• DIRECTIONS FOR THIS TASK: Count the lines below in which "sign" appears, then give that number by itself.

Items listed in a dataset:
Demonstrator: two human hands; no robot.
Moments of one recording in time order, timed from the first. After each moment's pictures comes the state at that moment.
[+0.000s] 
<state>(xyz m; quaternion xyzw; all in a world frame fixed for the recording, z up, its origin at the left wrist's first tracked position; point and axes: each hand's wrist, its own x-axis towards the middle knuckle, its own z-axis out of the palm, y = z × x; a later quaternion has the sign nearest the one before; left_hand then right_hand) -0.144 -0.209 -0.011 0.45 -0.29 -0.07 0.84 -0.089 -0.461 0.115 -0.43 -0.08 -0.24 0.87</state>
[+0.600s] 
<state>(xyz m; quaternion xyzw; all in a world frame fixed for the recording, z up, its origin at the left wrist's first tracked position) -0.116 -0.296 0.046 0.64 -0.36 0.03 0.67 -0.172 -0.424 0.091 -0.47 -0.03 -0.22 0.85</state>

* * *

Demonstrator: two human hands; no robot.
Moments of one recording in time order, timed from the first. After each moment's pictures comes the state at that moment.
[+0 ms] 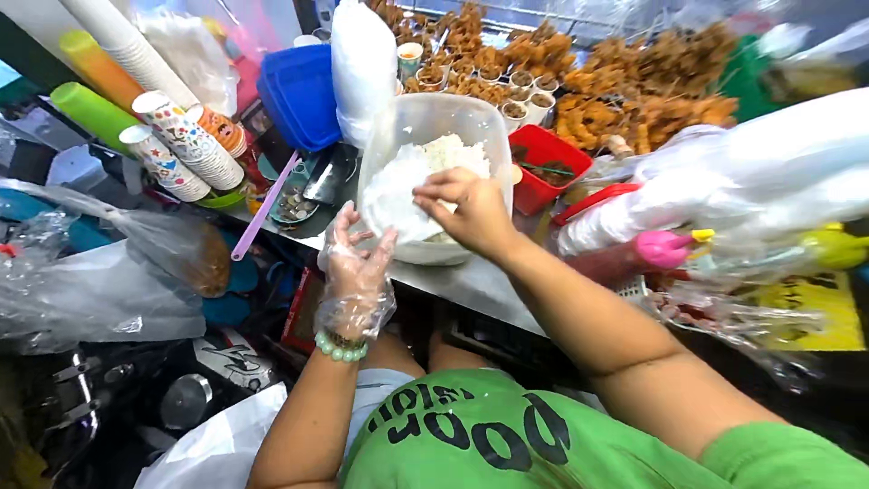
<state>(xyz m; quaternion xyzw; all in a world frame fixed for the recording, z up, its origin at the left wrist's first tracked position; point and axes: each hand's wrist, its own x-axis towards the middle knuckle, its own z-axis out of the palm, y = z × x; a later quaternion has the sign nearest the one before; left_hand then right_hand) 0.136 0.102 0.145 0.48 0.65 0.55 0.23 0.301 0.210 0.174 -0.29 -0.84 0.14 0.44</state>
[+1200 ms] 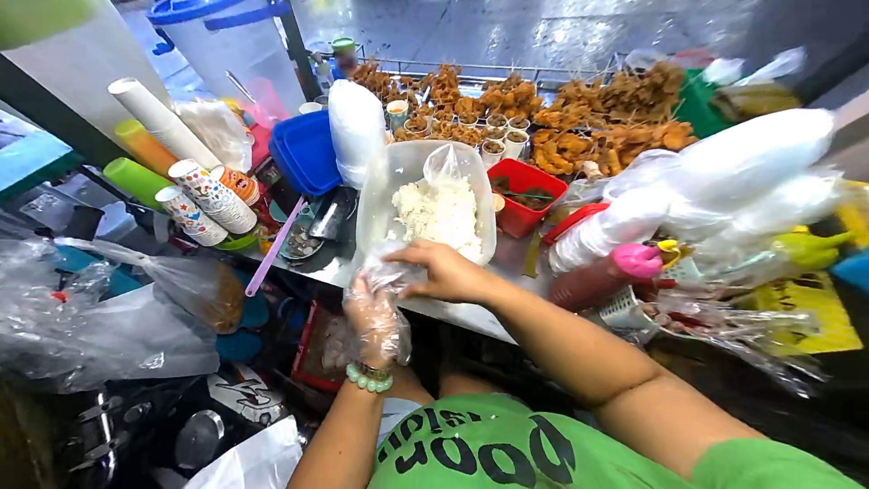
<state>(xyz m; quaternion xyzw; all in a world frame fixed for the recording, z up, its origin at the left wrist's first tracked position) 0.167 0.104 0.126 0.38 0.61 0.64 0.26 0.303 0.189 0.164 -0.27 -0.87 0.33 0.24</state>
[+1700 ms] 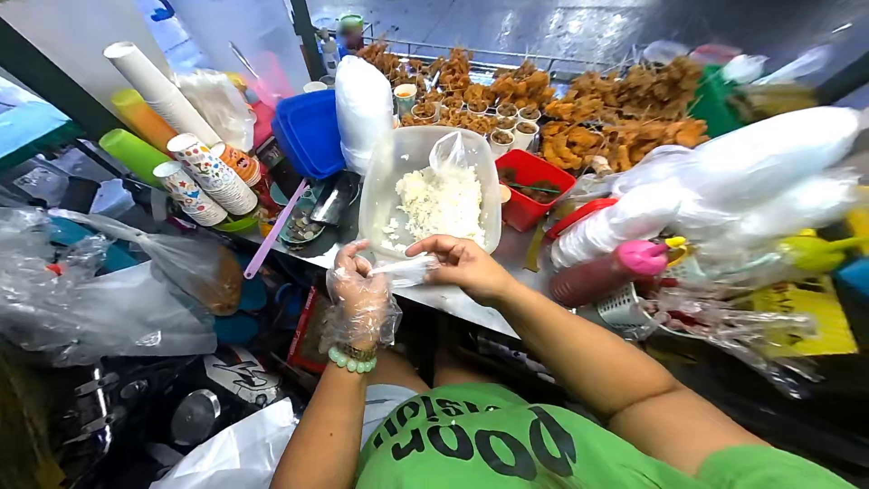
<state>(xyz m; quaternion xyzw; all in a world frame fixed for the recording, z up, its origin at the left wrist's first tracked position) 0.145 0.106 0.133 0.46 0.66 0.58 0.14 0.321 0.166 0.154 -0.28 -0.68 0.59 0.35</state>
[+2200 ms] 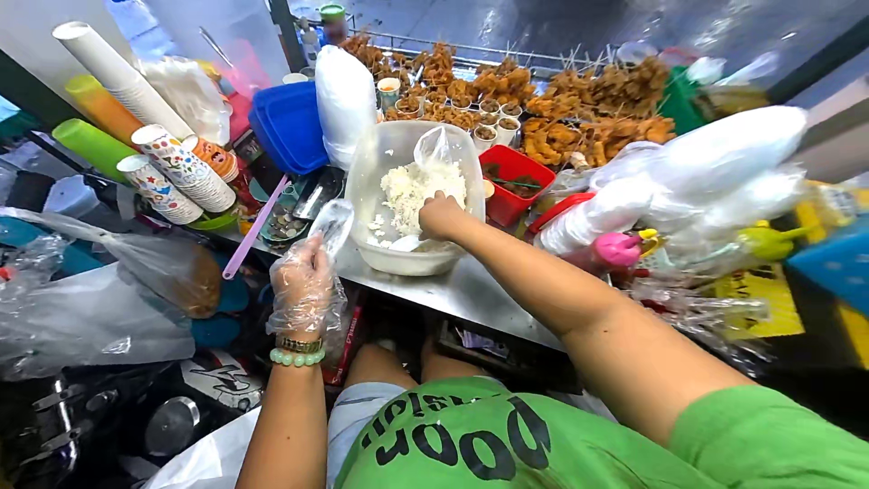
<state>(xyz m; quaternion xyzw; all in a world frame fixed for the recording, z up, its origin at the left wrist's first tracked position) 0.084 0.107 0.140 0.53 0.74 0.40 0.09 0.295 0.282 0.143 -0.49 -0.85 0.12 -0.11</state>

• WRITTEN RESPONSE: 2